И вот, когда в уютном домике поселились две добродетельные женщины, дьякон стал избегать и дома, и благочестивых бесед, и жены, и матери. Он отсутствовал, как только к тому представлялась возможность. После обедни ли, после вечерни ли напрасно ждали его у стола, подбрасывая в самовар угольки, чтоб кипел и шумел. Где-то в ином доме дьякон пил чай, кто-то другой наливал ему чашку.
От душевной скорби жена всё больше желтела лицом, морщинилась, старилась быстро, дьякон же стал получать письма по городской почте. Городские бесстыдницы писали ему – духовной особе, женатому же человеку! Порою письма были ещё и надушены, и в доме, где доныне пахло лишь ладаном да валериановыми каплями, запах духов казался кощунственным.

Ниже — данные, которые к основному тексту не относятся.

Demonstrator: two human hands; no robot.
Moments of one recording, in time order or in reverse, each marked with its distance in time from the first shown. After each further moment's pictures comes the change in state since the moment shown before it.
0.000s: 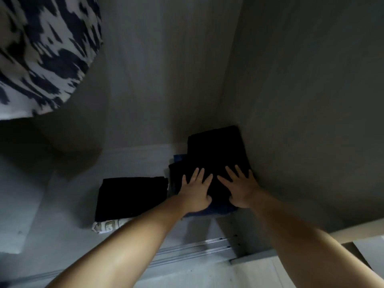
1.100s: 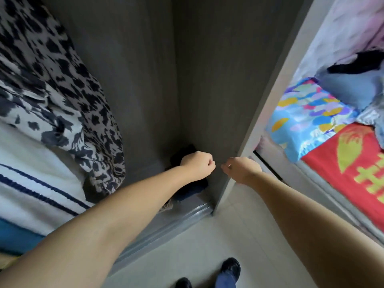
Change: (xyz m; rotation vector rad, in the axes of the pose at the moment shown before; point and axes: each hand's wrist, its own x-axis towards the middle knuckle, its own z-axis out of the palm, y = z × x) left_hand -0.310 0.230 -0.420 -0.027 0.077 0.129; right_hand -0.438 0.041 -0.312 0.592 0.198 0.394
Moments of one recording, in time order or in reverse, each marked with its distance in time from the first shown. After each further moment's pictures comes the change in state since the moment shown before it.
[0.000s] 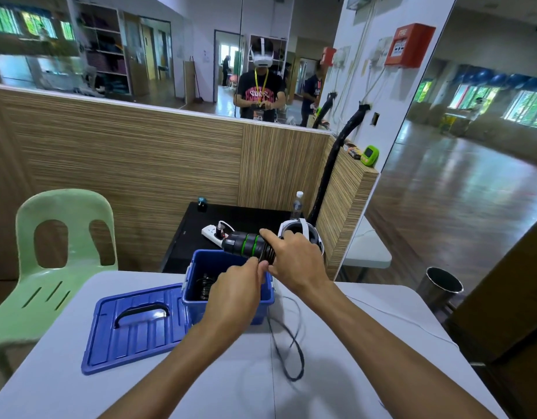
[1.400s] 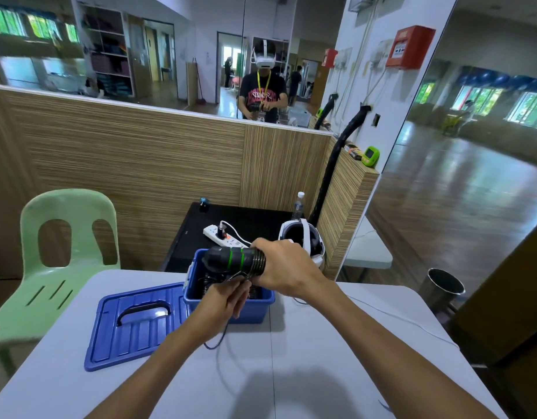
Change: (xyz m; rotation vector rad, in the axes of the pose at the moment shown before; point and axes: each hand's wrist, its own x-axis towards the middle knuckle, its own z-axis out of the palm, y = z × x) left_hand 0.004 -0.078 0.035 -0.558 -0.114 0.085; right_hand 0.000 -0.010 -0.010 0.276 -0.188 -0.098
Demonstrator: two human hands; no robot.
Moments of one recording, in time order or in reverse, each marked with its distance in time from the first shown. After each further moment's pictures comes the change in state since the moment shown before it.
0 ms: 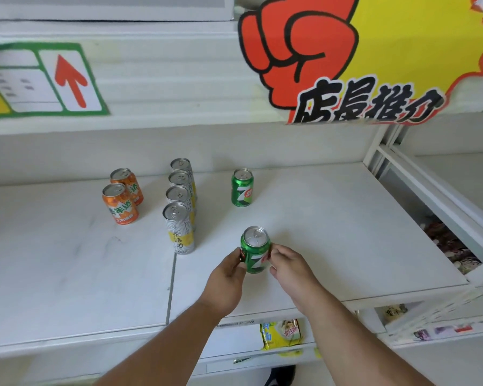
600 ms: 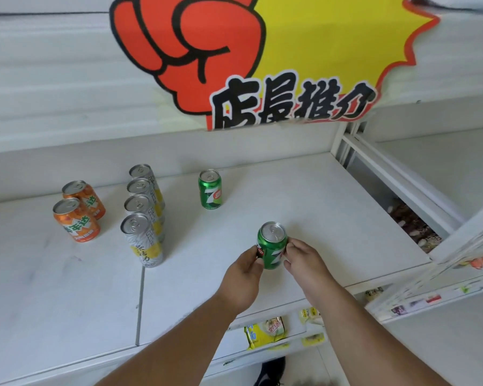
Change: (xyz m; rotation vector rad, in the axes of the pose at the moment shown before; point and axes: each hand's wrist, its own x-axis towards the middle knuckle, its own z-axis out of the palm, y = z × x) left_hand 0.021 0.033 0.075 0.031 -0.173 0.007; right_hand 0.001 0.012 -0.075 0.128 0.196 0.080
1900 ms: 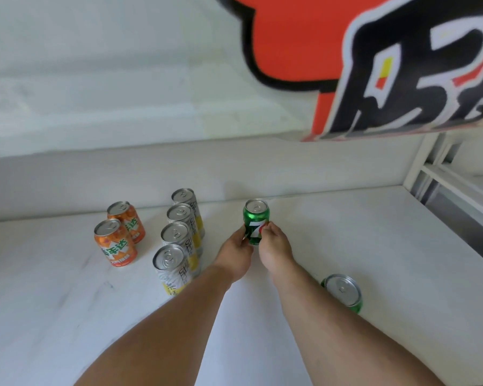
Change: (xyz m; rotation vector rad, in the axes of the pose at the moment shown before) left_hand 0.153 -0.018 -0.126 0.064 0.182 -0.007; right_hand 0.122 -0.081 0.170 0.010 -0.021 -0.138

В ответ на духи в доме воцарился запах жаренного на постном масле, ибо обе женщины дали обет не вкушать отныне скоромного. А Анатолий подружился с отцом Савелием. Савелий же, несомненно, был великий грешник! Это каждый мог сам увидеть при первой же встрече: чревоугодник, любитель и выпить, и мало ли что ещё; человек без всякой «духовности», даже и во внешнем облике. А что делалось у него внутри – лучше не думать. И в церкви его больше терпели за голос. Голос у него, слов нет, был. Архиерей, невзирая на голос, то и дело ставил Савелия на епитимьи, однако же – странно: не упущение ли это? – был к нему благосклонен, как к ребёнку, отпуская его грехи «за незлобие». Главный грех – отец Савелий выпивал ежедневно «для поддержания голоса», а если ожидался молебен с многолетием или предание анафеме, то выпивал и добавочное. Не раз, благословляя духовенство перед церковной службой, архиерей, потянув носом и почуяв запах вина, вдруг скажет: «Отец Савелий, стань-ка вот тут на колени – кайся. Триста поклонов!»

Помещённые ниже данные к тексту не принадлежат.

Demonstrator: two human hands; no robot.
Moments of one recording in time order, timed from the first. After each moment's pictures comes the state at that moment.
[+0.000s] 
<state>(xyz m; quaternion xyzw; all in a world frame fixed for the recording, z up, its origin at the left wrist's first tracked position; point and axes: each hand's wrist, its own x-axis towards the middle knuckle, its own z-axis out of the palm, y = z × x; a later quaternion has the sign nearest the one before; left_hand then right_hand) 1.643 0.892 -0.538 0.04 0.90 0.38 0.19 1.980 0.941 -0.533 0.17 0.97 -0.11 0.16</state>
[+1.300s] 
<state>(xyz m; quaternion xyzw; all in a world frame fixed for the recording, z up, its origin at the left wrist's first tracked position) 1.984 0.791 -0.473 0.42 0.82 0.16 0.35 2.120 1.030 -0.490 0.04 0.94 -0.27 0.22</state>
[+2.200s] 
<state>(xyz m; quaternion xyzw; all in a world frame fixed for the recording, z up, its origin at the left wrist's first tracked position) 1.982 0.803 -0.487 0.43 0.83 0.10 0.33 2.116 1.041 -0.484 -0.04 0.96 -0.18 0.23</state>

Затем пошли слухи, что обоих дьяконов приглашают в Москву. Смутно намекалось – для светского пения: для концертов вначале, потом и в оперу.

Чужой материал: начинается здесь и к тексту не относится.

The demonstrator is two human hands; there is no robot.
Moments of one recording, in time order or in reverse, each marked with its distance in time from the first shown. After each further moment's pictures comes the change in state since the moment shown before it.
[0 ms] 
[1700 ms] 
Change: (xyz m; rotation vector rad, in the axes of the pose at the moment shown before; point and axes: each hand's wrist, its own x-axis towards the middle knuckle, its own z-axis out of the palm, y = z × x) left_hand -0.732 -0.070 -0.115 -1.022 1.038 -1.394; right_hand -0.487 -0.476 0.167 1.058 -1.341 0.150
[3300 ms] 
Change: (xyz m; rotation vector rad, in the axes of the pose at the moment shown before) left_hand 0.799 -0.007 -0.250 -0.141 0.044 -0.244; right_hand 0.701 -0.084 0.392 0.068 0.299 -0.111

Напуганные слухами, обе женщины упали в ноги сначала архиерею, потом полицмейстеру, умоляя «учинить препятствие» и Анатолия из города не выпускать. Дьяконы же дома начали репетировать светское. В открытые окна лилось на улицу то «Любви все возрасты покорны», то «Я тот, которому внимала», а на смену – «Я люблю вас, Ольга». Имя же матери было Евпраксия, жены – Агриппина. Обе женщины сгорали от стыда. Публика же наслаждалась, и гуляющие в летний вечер парочки останавливались под окнами и аплодировали. А раз, когда Анатолий спел «В сиянье ночи лунной тебя я увидал», то какой-то незнакомый господин, хорошо одетый, даже в дом вошёл и, пожимая руку Анатолию, сказал:
– Лучше Собинова поёте! Честное слово! Да что вы тут делаете? Сбрасывайте рясу и катите в Москву. Подумайте, если бы Шаляпин сидел на месте, не стал бы великим артистом!